Gratuité des transports publics, une fausse bonne idée ?

Au tout début, beaucoup étaient convaincu qu’en rendant les transports publics gratuits, cela apporterait de nombreux avantages. Mais, depuis l’adoption de cette gratuite des transports en commun, le bilan n’est pas comme on l’espérait. Premièrement, les 29 villes françaises qui ont pu bénéficier de cette politique sont de taille moyenne, loin des grandes agglomérations qui en ont réellement besoin. Sur les 29, 14 ont moins de 15 000 habitants. Elles ne sont que trois à dépasser les 100 000 personnes : Aubagne (105 000), Niort (120 000) et Dunkerque (198 000).

Toutefois, il faut savoir que le résultat obtenu au cours de ces dernières années est plutôt intéressant. En effet, avant la mise en place de la gratuité du transport public à Niort, 25% des bus circulaient en ville avec moins de cinq personnes à son bord. Une fois la gratuité mise en place, le nombre de personnes qui utilisent le bus pour se déplacer avait augmenté de 26%. Cela est aussi le cas à Dunkerque qui avait enregistré une hausse de 65% pendant la semaine et de 125% pendant les week-ends.

Quel est l’impact de cette politique sur l’écologie ?

La mise en place des transports publics gratuits n’a pas eu d’impact consécutif sur les automobilistes puisque ceux sont les anciens piétons et les anciens cyclistes qui ont adopté ce mode de transport. En effet, les études ont montré que seuls 1 % à 2 % des conducteurs de voitures ont décidé de prendre le transport en commun gratuit au lieu de prendre le volant. Cela s’explique par le fait que les transports publics restent inaccessibles aux usagers même en étant gratuits. Ce qui fait que même en rendant gratuit ce type de transport, il a très peu ou pas d’impact sur la réduction du gaz à effet de serre. En Ile-de-France, la gratuité des transports publics avait permis de réduire le trafic automobile de 2 %. Mais, entre temps, le réseau RATP avait enregistré une hausse de 10 %. Il faut reconnaître que dans certaines collectivités, la gratuité des transports publics passe très bien ; pour les grandes agglomérations, cela constitue un autre sujet.

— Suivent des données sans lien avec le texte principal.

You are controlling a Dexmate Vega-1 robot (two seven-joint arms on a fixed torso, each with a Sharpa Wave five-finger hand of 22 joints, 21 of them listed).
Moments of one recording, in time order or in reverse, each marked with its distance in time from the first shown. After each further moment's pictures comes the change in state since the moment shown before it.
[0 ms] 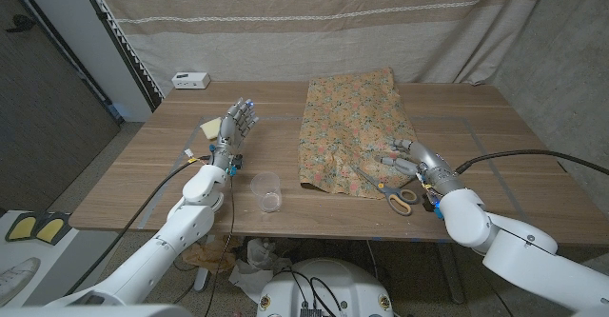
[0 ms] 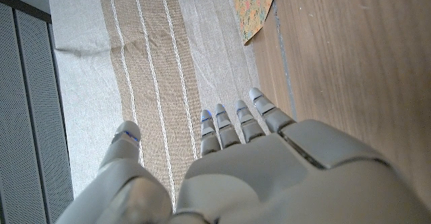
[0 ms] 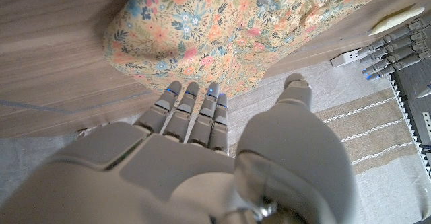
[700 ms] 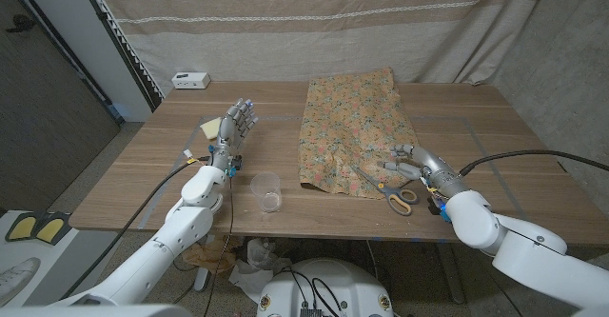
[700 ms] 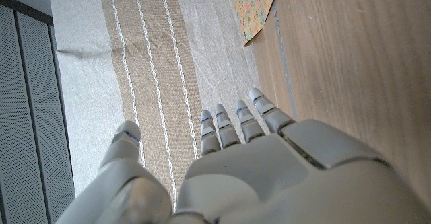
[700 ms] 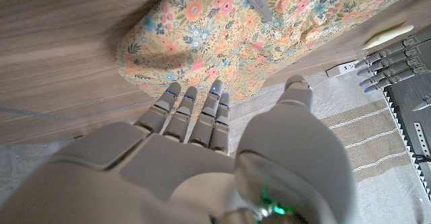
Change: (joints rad) left arm 0.018 0.011 -0.004 -0.026 0.003 0.005 0.009; left_hand 0.000 0.000 -0.003 0.003 0.000 0.000 0.000 0.000 0.000 0.000 0.000 0.000 0.000 0.000 0.000 0.000 0.000 0.000 0.000 -0.008 0.000; right arm -0.031 -0.043 0.030 0.023 0.019 0.048 0.026; right_hand -0.012 0.004 -0.007 0.007 0.000 0.046 -0.040 0.004 0.005 0.060 -0.030 0.016 0.005 -0.041 0.000 -0.011 0.005 -0.015 0.007 -0.008 0.003
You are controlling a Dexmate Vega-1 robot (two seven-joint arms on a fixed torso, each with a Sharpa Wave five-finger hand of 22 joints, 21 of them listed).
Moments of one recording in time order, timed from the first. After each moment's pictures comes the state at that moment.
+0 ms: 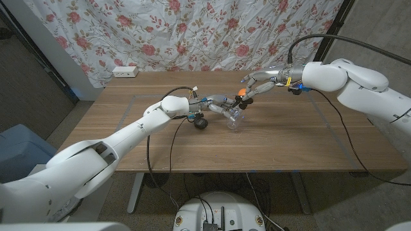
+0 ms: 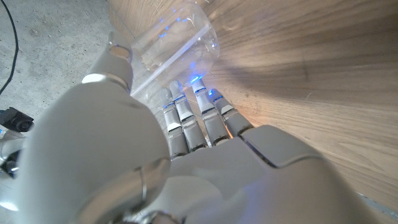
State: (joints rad) left arm 0.42 0.45 0.81 -1.15 -0.20 -0.31 -0.58; left_hand 1.04 -0.05 0.31 -0.17 0.20 0.52 -0.05 0.62 0.21 0.69 -0.12 0.29 0.48 0.59 -0.06 0.31 0.22 0.32 -0.04 0.20 0.17; right arm -0.66 -1.10 -0.45 -2.07 -0.36 0.03 0.53; right_hand 0.53 -0.03 0.32 -0.05 0.21 0.89 -0.16 0.47 0.19 0.15 -0.02 0.26 0.20 -0.01 0.07 0.29 0.28 0.35 0.05 0.19 0.16
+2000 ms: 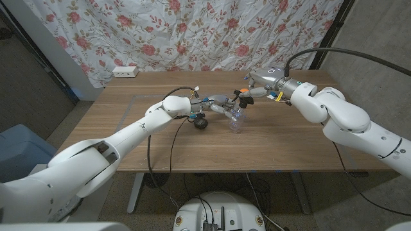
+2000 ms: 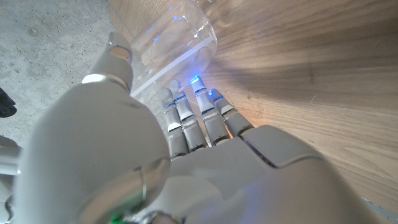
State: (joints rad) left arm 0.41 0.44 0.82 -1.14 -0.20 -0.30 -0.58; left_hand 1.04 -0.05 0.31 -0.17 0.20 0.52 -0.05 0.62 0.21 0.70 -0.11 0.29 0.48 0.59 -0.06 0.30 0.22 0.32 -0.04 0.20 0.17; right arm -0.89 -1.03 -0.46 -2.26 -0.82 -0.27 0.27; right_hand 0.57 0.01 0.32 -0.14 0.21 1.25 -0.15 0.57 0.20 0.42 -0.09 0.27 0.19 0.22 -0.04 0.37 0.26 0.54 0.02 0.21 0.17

Gratuité des transports publics, lorsque c’est le contribuable qui trinque !

Selon toujours le Sénat, la population ne veut pas de transports gratuits mais des offres de service qui augmentent et qui s’améliorent. Et c’est ce que martèle la Fédération des usagers des transports (FNAUT). Elle ne demande pas la gratuité, mais le contraire. Il faut savoir que depuis plusieurs années déjà, l’application des tarifs sociaux au niveau des transports publics existe bel et bien, et cela se traduit par la gratuité partielle. En effet, les enfants de moins de 11 ans ne paient pas de tickets en empruntant les transports publics, si pour les collégiens et les lycéens, les tickets sont à moitié prix.

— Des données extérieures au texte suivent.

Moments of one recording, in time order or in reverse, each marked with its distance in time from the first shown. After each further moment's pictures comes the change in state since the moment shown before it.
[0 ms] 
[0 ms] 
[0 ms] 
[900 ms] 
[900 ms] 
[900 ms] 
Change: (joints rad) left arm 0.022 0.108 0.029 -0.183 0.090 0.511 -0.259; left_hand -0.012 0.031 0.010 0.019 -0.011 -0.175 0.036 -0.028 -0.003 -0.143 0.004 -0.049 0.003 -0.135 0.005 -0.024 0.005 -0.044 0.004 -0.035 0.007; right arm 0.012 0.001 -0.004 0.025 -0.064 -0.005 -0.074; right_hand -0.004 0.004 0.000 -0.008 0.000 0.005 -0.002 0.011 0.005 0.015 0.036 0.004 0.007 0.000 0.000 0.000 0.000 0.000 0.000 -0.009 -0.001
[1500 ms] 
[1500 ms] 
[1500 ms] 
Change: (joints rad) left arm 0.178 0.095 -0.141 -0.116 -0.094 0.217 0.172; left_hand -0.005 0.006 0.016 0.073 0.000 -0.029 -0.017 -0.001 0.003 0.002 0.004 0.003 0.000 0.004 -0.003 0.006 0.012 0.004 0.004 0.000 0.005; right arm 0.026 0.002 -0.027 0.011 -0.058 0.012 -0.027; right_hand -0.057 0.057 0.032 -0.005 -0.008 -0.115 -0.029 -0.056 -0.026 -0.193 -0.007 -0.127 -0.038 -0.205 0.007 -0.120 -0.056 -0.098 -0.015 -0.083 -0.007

Introduire la gratuité des transports publics dans une campagne électorale vise à engendrer le populisme, d’autant plus que la gratuité n’existe pas comme l’affirme un élu. Lorsque ce n’est pas l’usager qui paye, cet argent sortira de la poche du contribuable. Cela peut fonctionner sur un réseau plus petit, mais lorsque le réseau se densifie, la situation est toute autre. Prenons le cas de Lille, rendre gratuit les transports publics signifierait priver la commune de 100 millions d’euros de recettes annuelles.